# Looking to crew Chesapeake Bay Middle River or Baltimore Area



## Fish-the-5th (Jul 16, 2013)

I use to sail Catalina 22-27 boats in single class races and have owned several boats. I currently am boatless but would like to crew for those who need a hand. I also enjoy teaching boat handling and have much advice to share, if it is solicited. I last kept my boat at Maryland Marina on Frog Mortar Creek which is off of Middle River. If you want to go out, but need a friend to make it more enjoyable, give me a ring at 410-949-4774. 

Fair winds,
Alston Davis


----------



## T37Chef (Oct 9, 2006)

There is an great group sailing Wednesday night races on Rock Creek.

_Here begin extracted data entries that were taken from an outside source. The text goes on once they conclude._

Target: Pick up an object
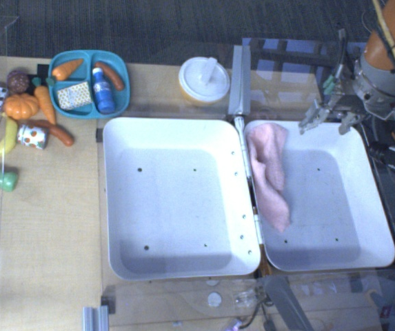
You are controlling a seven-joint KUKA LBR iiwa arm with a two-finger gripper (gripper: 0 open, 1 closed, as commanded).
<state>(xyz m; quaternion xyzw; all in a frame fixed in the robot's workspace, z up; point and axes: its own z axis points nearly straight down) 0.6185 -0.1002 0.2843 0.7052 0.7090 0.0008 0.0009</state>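
The grey arm (383,74) reaches in from the right, its orange band high at the frame's upper corner; its wrist angles down and leftward, holding the gripper (327,121) over the far rim of the right bin (362,205); the two fingers are spread apart with nothing between them, one fingertip (307,124) pointing toward the bin's back left. A pink cloth (269,174), soft and rumpled, lies inside the right bin along its left wall; it runs as a long strip from the far edge toward the middle, bunched at top and folded at its near end; it is apart from the gripper. The left bin (176,198) sits just beside; a teal divided plate (90,83) of toy food and a white lidded container (204,80) stand on the bench (45,254) beyond.
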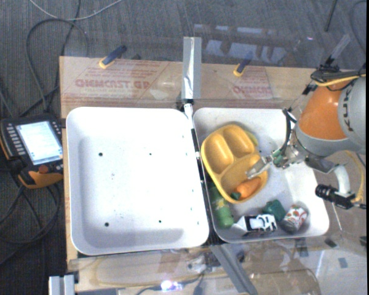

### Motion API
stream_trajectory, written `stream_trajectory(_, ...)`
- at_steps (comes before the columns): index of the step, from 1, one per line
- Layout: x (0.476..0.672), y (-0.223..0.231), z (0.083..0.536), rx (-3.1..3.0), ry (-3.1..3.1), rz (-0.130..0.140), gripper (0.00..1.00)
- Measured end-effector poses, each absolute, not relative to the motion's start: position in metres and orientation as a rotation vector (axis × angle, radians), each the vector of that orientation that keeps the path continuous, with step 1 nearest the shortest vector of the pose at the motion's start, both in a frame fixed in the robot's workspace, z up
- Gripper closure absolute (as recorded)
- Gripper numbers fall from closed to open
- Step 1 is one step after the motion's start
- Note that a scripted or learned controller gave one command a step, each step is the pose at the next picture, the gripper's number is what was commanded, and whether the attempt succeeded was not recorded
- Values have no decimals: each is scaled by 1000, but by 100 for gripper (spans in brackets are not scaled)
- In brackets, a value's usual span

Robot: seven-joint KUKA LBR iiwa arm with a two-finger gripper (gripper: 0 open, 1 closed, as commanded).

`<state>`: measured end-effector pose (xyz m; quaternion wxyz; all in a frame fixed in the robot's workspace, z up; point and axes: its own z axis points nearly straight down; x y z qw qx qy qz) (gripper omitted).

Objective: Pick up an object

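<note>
Right now the gripper (262, 166) hangs low inside the right bin (307, 176), its jaws at the right-hand rim of a yellow divided dish (229, 152). Whether the jaws are apart or together I cannot tell; the tips are small and blurred against the dish. Nothing is visibly caught between them. Just below the jaws, touching the dish's lower edge, lies an orange carrot-like piece (248, 189). Further below and to the left, a green bottle-shaped object (221, 212) lies along the bin's left wall. Well below the jaws, near the bin's front wall, sit a black and white object (260, 223), a dark green block (275, 208) and a round grey and red object (294, 217). Far to the left of the jaws lies the left bin (135, 177).
</note>
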<state>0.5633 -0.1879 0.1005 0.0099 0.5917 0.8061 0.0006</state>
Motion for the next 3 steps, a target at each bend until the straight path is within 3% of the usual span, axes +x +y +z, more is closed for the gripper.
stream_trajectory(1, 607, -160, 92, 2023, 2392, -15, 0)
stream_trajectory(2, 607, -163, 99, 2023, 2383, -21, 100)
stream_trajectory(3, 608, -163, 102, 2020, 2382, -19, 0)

See here: Rock Creek Racing Association Many head out of Oak Harbor Marina (used to keep our boat there), you may find some needing crew next year, season is pretty much over for this year


----------



## Fish-the-5th (Jul 16, 2013)

Is Rock Creek near Rock Hall or is it on the western shore?

Alston


----------



## Donna_F (Nov 7, 2005)

Patapsco River.


----------



## Fish-the-5th (Jul 16, 2013)

Thanks, I sent them an E-Mail with my information. 

Cheers,
Alston


----------